### WHAT IS NEEDED
Once the pictures are set aside, reproduce the entries below exactly.

### THE RECORDS
....................
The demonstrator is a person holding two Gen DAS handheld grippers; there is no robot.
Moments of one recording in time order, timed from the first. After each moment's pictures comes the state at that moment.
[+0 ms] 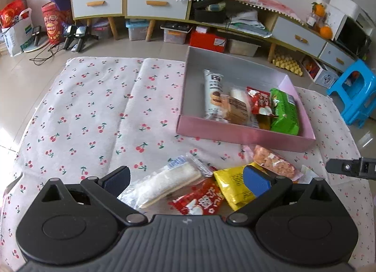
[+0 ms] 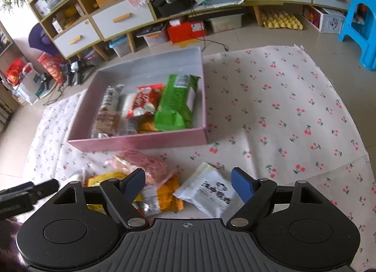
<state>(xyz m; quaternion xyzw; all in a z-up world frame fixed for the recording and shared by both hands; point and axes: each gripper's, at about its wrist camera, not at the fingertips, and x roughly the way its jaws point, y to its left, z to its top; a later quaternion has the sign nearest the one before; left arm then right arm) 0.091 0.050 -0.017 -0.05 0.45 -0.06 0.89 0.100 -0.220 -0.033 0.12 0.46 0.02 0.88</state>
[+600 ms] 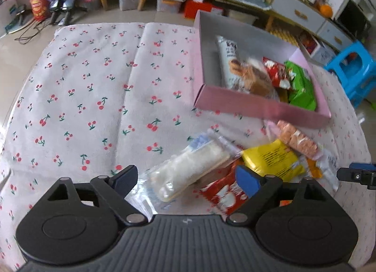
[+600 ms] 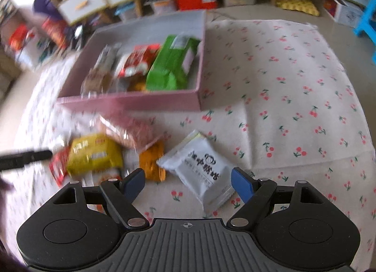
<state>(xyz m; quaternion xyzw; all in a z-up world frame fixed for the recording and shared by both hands) 0.115 0.083 -0.050 -0.04 0.52 -0.11 0.85 0.103 -0.225 -0.063 0.06 0.52 0.06 0.85</state>
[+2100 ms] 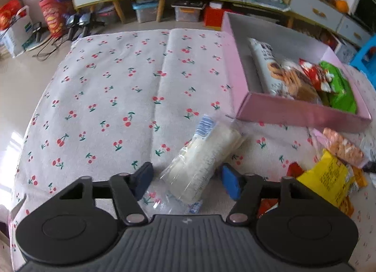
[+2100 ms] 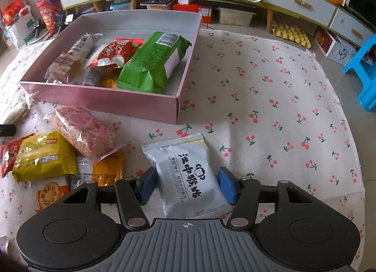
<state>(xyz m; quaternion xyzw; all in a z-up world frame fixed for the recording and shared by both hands) 0.130 0.094 -0.067 0.00 0.49 -0.05 0.87 0.122 -0.218 -0.096 -0.03 0.48 0.02 0.88</state>
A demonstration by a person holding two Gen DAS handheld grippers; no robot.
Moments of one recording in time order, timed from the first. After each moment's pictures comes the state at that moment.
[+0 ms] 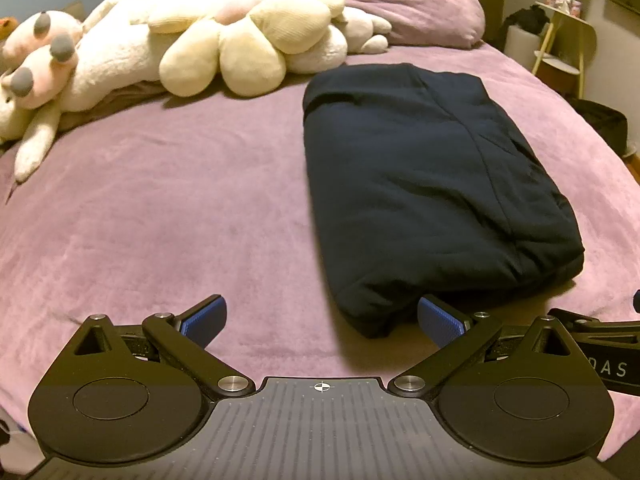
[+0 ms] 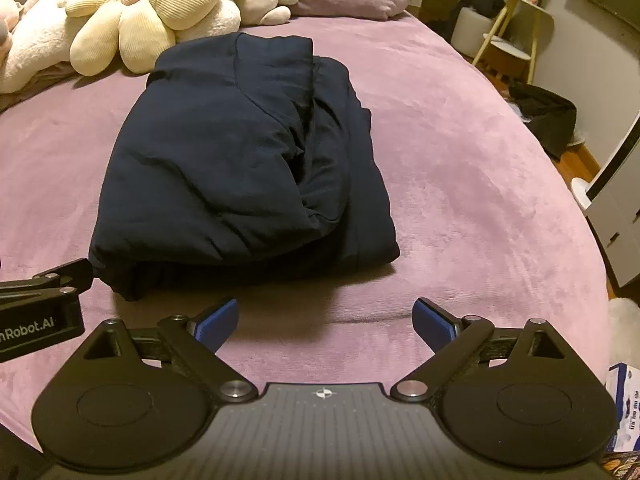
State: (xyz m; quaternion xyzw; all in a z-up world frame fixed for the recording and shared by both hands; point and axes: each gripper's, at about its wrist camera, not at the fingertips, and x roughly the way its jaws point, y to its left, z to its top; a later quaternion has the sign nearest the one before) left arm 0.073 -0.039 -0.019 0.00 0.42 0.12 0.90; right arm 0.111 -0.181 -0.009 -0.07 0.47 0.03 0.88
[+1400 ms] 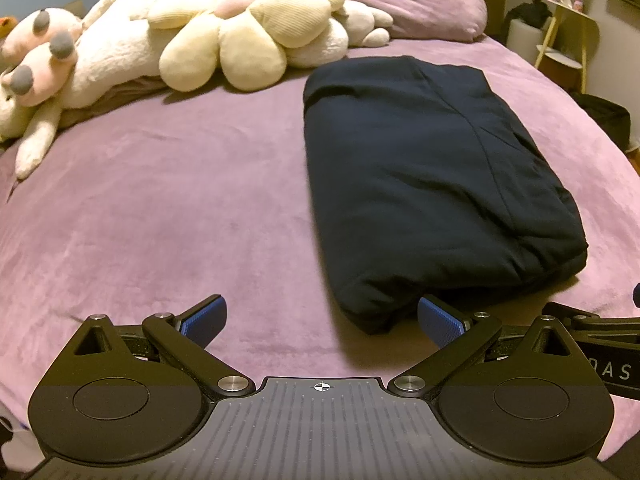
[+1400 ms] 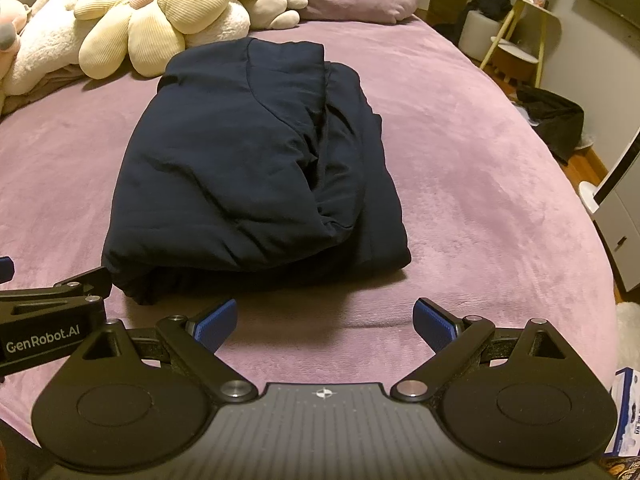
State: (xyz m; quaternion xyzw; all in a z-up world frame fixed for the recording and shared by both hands) left arm 0.076 -0.040 -0.020 0.01 0.43 0.12 0.90; right arm 0.112 -0.175 -0.005 -0.06 0.47 0.04 0.88
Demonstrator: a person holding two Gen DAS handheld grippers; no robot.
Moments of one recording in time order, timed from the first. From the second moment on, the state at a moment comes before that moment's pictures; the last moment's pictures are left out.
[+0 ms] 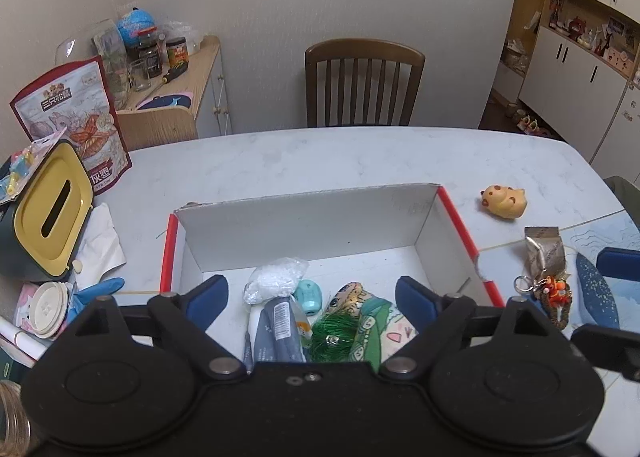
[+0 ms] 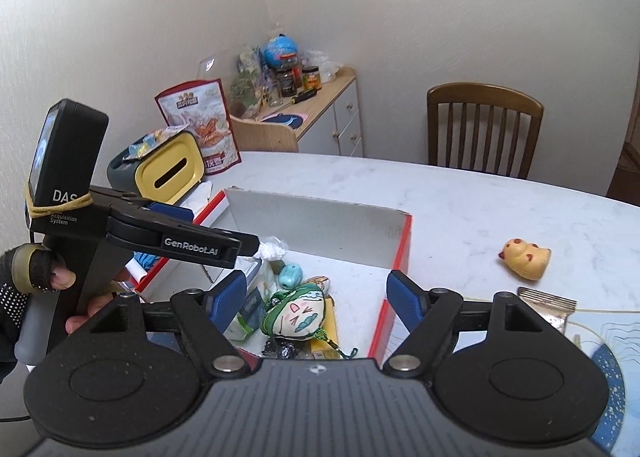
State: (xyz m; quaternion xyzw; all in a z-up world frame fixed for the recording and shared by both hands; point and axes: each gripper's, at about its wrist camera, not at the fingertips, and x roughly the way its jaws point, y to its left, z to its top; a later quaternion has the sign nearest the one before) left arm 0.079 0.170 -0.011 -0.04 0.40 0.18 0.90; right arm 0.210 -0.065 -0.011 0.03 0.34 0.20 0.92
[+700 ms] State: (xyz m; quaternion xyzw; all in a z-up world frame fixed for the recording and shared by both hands) left arm 0.074 0.097 0.005 -0.01 0.36 0.14 0.92; right arm 0.179 -0.151 -0.006 0.05 0.32 0.15 0.93
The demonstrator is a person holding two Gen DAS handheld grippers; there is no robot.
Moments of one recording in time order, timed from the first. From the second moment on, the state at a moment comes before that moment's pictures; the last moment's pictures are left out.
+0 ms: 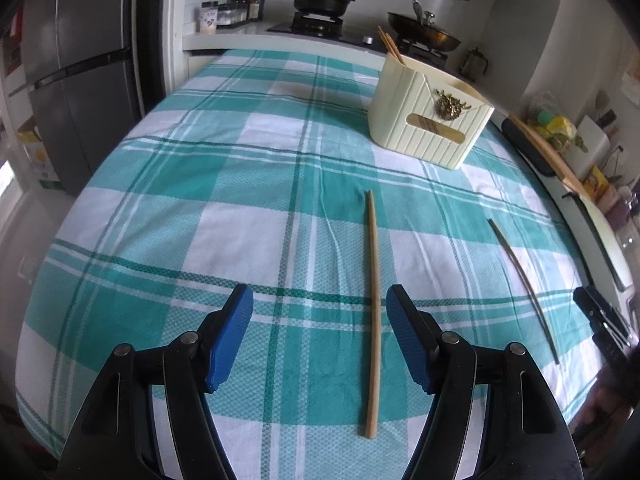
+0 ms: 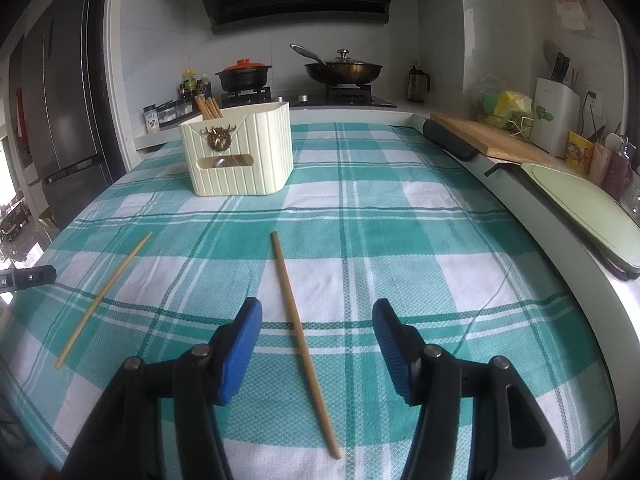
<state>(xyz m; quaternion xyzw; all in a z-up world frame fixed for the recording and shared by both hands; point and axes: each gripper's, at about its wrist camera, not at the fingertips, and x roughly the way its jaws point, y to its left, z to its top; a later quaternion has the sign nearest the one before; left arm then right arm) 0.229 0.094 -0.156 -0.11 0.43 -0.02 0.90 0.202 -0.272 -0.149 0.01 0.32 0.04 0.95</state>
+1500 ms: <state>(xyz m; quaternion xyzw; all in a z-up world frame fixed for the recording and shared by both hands) 0.288 0.049 -0.053 -0.01 0.35 -0.12 0.93 0.288 -0.232 -0.044 -0.01 0.34 0.19 0.92</state>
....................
### RESULT OF THE EXERCISE
The demonstrator is a person holding two Gen DAS handheld grippers; there is no robot.
Moments of one recording in time order, timed from the first. After each moment's pictures comes the state at that moment.
[+0 ms] 
[+0 ms] 
<state>(xyz m; quaternion xyzw; all in a z-up world frame fixed for the recording and shared by both hands; point and axes: each gripper's, at about its wrist camera, not at the fingertips, and x roughly the way its jaws point, y to its left, z to its top; a later quaternion has the sign nearest the one before; left arm then right arm) 0.091 0.050 -0.017 -0.05 0.45 -0.06 0.89 0.100 -0.220 -0.033 0.12 0.46 0.02 0.88</state>
[+600 ms] 
[+600 ms] 
<state>(xyz m; quaternion xyzw; all in a z-up world frame fixed for the recording and shared by both hands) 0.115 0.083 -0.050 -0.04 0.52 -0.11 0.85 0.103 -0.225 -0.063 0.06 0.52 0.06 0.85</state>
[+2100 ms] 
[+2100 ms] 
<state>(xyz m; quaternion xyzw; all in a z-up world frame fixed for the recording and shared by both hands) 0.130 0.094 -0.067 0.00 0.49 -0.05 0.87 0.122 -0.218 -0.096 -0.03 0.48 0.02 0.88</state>
A demonstration by a person holding two Gen DAS handheld grippers; no robot.
Moments of one recording in time order, timed from the first. After each moment's pictures comes the state at that moment.
[+0 ms] 
[+0 ms] 
State: (xyz m; quaternion xyzw; all in a z-up world frame fixed for the recording and shared by both hands; point and axes: each gripper's, at about its wrist camera, not at the fingertips, and x roughly the way its jaws point, y to its left, z to its top; a later quaternion has the sign nearest the one before) left arm 0.073 -0.039 -0.019 0.00 0.42 0.12 0.90; right arm 0.111 -0.181 -0.009 -0.07 0.47 0.03 0.88
[+1400 ms] 
[+1400 ms] 
State: (xyz m; quaternion xyzw; all in a z-up world frame fixed for the recording and shared by both hands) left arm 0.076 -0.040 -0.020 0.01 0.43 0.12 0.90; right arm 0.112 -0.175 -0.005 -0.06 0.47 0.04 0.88
Demonstrator: a person holding two Gen DAS handheld grippers; no robot.
Moments of one recording in time order, timed from the first. From the second moment on, the state at a moment comes before that moment's pictures; the last moment's pictures are left out.
[+0 ms] 
[+0 ms] 
State: (xyz m; quaternion xyzw; all in a z-up world frame fixed for the recording and shared by both hands; point and axes: each gripper's, at about its wrist camera, not at the fingertips, and x roughly the way its jaws point, y to its left, z to its top; a later quaternion has the sign nearest the one before) left arm 0.079 0.170 -0.011 -0.04 0.40 0.18 0.90; right arm 0.210 -0.065 -0.011 0.03 0.34 0.20 0.92
[+700 ms] State: (xyz m; quaternion xyzw; all in a z-up world frame fixed for the recording and shared by both hands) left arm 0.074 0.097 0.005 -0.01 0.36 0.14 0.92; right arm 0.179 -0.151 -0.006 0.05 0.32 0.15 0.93
The demonstrator is a person holding two Gen DAS handheld grippers; there is no robot.
Moments of one recording in time order, timed from the first. From the second moment on, the state at a moment comes before that moment's pictures; the last moment's pictures are left out.
+0 ms: 
+0 ms: 
<state>(xyz m; quaternion xyzw; all in a z-up world frame fixed for the recording and shared by both hands; point and axes: each gripper's, at about its wrist camera, not at the fingertips, and x roughly the way its jaws point, y to its left, z to its top; a later quaternion has the sign nearest the one before; left arm then right arm) 0.229 0.094 -0.156 -0.11 0.43 -0.02 0.90 0.202 -0.272 -0.149 0.01 0.32 0.04 0.95</state>
+1500 ms: <state>(xyz m; quaternion xyzw; all in a z-up world frame fixed for the recording and shared by both hands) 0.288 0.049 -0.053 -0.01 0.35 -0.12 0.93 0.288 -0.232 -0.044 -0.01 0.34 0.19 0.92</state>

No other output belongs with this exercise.